Seven women filed a civil-rights lawsuit in May against Urth Caffe, claiming they had been discriminated against April 22 because they were wearing hijabs, traditional headscarves worn by some Muslim women.

The cafe’s owner has denied the allegation and in June filed a countersuit accusing the women of trespassing by refusing to leave.


Urth Caffe attorney David Yerushalmi said during a court appearance Tuesday that the women became rude and disrupted other patrons by videotaping them after learning about the cafe’s policy of not allowing customers to stay at their tables longer than 45 minutes during peak business times.

The women’s attorney Mohammad Tajsar filed a motion with the court claiming that the restaurant’s lawsuit was retaliation for the women’s public allegations of discrimination.

Judge John Gastelum ruled against that motion Tuesday, effectively allowing Urth Caffe’s claim against the women to move forward.

He set a trial date in both lawsuits for late August.

Tajsar’s motion was based on California’s anti-SLAPP statute, which allows a court to strike a complaint, known as a strategic lawsuit against public participation, that is intended to burden critics exercising their rights of petition or free speech with the cost of a legal defense until they abandon their criticism or opposition.

Gastelum wrote in his ruling that the trespassing claim is not based on the women’s verbal or online discussions but rather on their refusal to leave the cafe after they were asked.

“[The cafe’s] cause of action for trespass is not based on any act in furtherance of a person’s right of petition or free speech under the United States or California Constitution in connection with a public issue,” he wrote.
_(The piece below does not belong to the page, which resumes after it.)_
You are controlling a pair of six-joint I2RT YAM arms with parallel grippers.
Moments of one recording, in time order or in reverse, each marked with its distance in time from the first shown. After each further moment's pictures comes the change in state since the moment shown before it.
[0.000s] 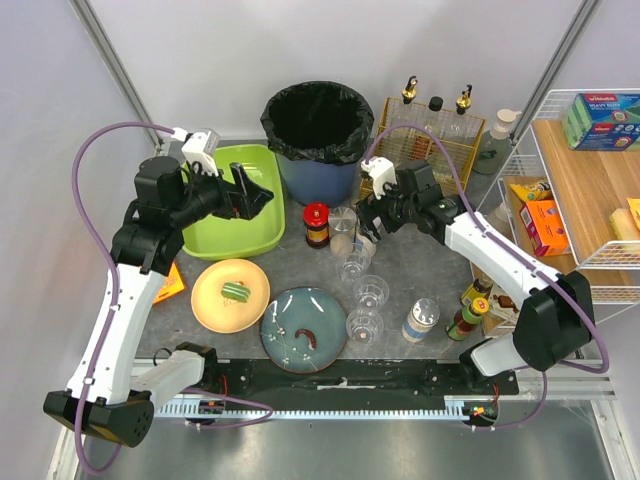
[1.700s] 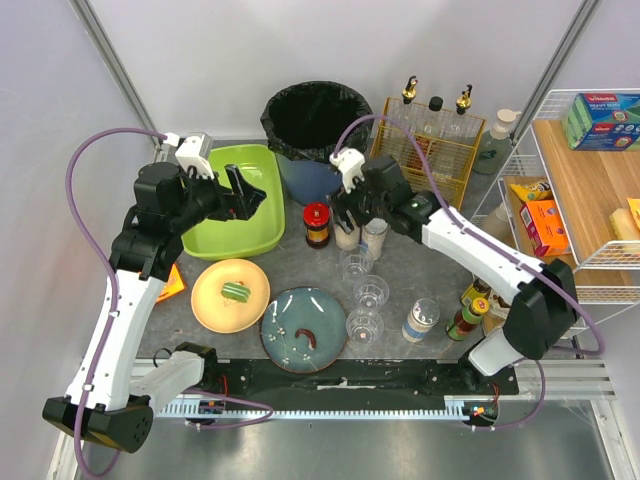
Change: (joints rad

Tuesday’s hearing was the first time a judge has reviewed the case since both sides filed their complaints.

The women said they were ushered out of Urth Caffe by two police officers after a manager said they had violated the restaurant’s policy of allowing only a 45-minute stay during peak times.

According to the women’s lawsuit, they had gathered on a Friday night to meet friends over pizza, pecan pie and coffee when a manager interrupted them at about 8 p.m. to ask if they were waiting for more orders.

The manager returned before 8:15, saying he “expected a busy evening and needed to clear tables of patrons who had been seated for longer than 45 minutes,” according to the suit. The women said there were at least 20 empty tables around them.

Their lawsuit alleges they were removed because of their appearance, though it does not claim the manager made reference to that.

The removal “left us shaken, disrespected and shocked,” Soondus Ahmed, a software engineer, said in May. “We committed no crime, and it felt surreal that we were escorted out.”

During arguments in court Tuesday, Yerushalmi said the women were asked to leave after becoming rude and disrupting other customers, which could adversely affect the cafe’s business. He said they claimed discrimination only after they were asked to leave.

Tajsar argued that the trespassing complaint stemmed from the women’s protected speech.

“The only allegation of harm has to do with protected activity,” Tajsar said. “The women perceived the cafe’s conduct to be discriminatory, and they made it known.”

Gastelum ruled that the women “failed to meet their initial burden to demonstrate that their act underlying [the cafe’s] cause of action was an act in furtherance of right of petition or free speech.”